• WHAT IS NEEDED:
Return every entry in full, with no alterations.

• DATASET RECORDS:
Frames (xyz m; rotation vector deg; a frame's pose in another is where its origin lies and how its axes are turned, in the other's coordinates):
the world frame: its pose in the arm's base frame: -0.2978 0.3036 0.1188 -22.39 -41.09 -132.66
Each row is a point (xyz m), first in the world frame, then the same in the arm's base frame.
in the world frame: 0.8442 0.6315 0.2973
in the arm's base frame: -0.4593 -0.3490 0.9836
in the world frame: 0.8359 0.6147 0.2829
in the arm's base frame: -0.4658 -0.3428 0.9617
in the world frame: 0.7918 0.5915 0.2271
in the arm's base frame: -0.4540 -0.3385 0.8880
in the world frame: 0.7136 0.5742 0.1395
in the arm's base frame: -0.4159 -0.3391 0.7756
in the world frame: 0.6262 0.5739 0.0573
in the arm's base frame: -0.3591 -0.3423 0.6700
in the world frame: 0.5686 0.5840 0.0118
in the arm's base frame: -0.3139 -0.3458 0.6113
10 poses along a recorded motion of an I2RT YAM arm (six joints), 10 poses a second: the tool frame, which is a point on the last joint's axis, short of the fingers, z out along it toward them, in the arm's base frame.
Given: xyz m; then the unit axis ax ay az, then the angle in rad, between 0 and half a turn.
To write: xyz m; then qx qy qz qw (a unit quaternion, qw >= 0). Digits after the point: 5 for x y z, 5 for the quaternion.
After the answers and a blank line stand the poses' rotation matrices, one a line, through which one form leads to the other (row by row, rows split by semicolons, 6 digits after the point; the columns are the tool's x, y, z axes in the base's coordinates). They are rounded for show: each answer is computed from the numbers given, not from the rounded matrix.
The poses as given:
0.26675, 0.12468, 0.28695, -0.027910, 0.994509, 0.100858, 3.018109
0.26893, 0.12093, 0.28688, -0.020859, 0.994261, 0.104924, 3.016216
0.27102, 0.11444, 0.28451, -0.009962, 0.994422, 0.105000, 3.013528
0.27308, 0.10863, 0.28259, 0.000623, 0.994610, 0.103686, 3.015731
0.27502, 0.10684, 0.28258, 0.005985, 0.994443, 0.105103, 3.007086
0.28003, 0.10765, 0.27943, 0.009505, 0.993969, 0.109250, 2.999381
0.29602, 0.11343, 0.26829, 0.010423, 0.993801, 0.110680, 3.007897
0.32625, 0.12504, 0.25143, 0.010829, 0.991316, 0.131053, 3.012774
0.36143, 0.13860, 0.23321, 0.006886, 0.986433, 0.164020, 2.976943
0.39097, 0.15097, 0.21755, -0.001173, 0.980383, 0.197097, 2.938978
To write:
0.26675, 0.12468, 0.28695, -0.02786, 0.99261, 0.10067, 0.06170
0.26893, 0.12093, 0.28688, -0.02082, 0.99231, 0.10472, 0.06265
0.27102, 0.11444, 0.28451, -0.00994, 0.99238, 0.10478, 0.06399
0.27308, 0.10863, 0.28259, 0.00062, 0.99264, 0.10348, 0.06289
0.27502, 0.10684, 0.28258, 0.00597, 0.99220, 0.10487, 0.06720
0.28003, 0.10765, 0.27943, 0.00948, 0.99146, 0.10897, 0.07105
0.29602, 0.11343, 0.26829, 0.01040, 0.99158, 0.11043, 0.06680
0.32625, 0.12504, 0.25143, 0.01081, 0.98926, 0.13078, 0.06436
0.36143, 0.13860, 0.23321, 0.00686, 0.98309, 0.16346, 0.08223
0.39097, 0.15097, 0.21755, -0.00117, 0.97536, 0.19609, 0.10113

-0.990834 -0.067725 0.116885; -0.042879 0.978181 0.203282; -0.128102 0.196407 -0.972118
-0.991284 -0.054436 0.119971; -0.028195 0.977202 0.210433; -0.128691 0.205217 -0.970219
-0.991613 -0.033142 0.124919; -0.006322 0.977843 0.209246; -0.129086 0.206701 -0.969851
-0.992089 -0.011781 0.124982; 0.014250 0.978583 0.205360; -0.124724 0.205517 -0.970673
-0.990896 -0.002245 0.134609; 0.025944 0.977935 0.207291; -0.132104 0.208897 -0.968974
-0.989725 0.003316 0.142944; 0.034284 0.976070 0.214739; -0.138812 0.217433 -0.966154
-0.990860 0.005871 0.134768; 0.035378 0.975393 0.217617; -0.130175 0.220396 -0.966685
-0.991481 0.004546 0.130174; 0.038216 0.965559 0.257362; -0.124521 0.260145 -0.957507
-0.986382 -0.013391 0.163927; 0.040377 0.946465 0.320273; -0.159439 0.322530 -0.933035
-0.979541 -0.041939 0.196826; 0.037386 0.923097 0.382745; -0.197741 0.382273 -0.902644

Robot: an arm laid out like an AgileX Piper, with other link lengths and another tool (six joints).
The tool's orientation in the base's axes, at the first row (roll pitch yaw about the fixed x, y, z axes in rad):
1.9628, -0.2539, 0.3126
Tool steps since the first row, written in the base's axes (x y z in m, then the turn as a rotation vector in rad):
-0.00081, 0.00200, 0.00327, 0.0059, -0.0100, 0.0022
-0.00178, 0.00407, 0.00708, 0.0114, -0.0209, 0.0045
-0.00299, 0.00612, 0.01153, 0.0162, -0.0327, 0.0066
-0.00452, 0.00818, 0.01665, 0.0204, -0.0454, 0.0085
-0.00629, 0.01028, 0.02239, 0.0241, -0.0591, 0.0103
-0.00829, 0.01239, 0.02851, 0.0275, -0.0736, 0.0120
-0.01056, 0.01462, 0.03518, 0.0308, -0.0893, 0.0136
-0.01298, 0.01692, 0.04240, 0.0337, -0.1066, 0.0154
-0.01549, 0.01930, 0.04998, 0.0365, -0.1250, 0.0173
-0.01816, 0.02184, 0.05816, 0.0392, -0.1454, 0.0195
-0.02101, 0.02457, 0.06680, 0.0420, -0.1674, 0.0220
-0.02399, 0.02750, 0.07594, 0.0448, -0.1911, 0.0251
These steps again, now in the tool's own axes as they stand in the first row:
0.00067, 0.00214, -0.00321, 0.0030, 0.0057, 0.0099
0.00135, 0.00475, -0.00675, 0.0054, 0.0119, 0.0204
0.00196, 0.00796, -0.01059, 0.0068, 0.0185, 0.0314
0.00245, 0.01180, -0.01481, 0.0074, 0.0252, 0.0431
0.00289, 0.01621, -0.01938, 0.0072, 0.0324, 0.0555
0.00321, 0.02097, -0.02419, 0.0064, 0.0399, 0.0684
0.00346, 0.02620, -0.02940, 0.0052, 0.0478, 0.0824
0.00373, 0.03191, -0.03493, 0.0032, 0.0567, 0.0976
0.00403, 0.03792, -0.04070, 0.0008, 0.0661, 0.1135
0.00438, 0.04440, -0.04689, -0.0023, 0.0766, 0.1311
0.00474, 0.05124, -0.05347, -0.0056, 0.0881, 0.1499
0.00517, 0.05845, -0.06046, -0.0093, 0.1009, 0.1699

• ANSWER AREA:
Frames (xyz m; rotation vector deg; a frame's pose in another is where its origin lies and how its axes are turned, in the other's coordinates):
the world frame: its pose in the arm's base frame: -0.2978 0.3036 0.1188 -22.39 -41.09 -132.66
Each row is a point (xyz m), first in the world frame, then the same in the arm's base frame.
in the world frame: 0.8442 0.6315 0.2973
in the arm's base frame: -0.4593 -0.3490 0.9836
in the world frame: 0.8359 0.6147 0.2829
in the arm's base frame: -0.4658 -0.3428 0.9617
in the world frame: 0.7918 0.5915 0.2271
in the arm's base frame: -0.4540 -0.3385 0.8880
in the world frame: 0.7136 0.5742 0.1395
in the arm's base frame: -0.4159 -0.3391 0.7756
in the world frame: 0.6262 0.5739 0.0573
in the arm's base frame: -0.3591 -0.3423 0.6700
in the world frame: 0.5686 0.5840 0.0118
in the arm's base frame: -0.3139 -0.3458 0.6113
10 poses along a recorded motion of an I2RT YAM arm (six joints), 10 poses a second: the tool frame, which is a point on the last joint's axis, short of the fingers, z out along it toward them, in the arm's base frame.
Given: xyz m; then the unit axis ax ay az, then the angle in rad, between 0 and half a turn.
To write: xyz m; then qx qy qz qw (a unit quaternion, qw >= 0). Digits after the point: 5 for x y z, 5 for the quaternion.
After the answers and a blank line stand the poses' rotation matrices, one a line, through which one form leads to the other (row by row, rows split by semicolons, 6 digits after the point; the columns are the tool's x, y, z axes in the base's coordinates). They are rounded for show: each answer is computed from the numbers given, not from the rounded matrix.
The poses as given:
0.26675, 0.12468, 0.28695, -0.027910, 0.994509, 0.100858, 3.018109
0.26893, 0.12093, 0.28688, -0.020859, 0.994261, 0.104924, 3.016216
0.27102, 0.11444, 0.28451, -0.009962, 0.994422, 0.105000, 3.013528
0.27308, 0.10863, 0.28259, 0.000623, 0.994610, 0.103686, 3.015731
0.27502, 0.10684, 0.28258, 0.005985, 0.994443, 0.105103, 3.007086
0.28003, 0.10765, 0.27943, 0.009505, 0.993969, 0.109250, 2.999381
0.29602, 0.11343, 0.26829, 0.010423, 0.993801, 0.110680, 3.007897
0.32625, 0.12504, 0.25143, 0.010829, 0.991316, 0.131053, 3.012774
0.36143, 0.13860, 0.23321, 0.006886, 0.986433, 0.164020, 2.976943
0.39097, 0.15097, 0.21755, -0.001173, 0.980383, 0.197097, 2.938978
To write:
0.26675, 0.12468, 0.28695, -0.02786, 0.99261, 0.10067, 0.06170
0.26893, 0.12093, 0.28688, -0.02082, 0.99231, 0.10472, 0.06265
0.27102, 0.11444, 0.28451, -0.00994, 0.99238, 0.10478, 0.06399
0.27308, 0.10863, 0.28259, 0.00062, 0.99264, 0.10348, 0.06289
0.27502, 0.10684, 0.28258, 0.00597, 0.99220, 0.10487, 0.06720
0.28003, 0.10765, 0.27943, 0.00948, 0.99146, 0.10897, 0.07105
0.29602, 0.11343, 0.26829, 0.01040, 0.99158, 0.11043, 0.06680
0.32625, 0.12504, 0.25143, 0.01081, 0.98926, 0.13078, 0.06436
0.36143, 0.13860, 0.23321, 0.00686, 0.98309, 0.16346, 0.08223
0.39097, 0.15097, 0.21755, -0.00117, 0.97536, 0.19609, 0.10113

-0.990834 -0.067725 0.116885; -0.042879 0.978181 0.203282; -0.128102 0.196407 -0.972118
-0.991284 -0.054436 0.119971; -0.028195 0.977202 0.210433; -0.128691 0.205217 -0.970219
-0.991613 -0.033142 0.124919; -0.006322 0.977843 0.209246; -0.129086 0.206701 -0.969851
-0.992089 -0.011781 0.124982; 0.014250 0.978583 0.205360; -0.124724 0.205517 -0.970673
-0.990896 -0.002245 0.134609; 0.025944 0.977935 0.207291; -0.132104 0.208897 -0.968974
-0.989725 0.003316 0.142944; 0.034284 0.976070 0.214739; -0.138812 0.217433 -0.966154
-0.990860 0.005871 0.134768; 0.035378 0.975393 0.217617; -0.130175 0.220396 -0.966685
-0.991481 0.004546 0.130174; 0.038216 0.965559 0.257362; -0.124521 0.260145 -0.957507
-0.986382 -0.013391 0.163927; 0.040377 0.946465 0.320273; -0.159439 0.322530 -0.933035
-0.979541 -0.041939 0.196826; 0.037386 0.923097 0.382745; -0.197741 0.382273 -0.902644

Robot: an arm laid out like an AgileX Piper, with other link lengths and another tool (six joints).
The tool's orientation in the base's axes, at the first row (roll pitch yaw about the fixed x, y, z axes in rad):
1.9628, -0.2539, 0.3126
Tool steps since the first row, written in the base's axes (x y z in m, then the turn as a rotation vector in rad):
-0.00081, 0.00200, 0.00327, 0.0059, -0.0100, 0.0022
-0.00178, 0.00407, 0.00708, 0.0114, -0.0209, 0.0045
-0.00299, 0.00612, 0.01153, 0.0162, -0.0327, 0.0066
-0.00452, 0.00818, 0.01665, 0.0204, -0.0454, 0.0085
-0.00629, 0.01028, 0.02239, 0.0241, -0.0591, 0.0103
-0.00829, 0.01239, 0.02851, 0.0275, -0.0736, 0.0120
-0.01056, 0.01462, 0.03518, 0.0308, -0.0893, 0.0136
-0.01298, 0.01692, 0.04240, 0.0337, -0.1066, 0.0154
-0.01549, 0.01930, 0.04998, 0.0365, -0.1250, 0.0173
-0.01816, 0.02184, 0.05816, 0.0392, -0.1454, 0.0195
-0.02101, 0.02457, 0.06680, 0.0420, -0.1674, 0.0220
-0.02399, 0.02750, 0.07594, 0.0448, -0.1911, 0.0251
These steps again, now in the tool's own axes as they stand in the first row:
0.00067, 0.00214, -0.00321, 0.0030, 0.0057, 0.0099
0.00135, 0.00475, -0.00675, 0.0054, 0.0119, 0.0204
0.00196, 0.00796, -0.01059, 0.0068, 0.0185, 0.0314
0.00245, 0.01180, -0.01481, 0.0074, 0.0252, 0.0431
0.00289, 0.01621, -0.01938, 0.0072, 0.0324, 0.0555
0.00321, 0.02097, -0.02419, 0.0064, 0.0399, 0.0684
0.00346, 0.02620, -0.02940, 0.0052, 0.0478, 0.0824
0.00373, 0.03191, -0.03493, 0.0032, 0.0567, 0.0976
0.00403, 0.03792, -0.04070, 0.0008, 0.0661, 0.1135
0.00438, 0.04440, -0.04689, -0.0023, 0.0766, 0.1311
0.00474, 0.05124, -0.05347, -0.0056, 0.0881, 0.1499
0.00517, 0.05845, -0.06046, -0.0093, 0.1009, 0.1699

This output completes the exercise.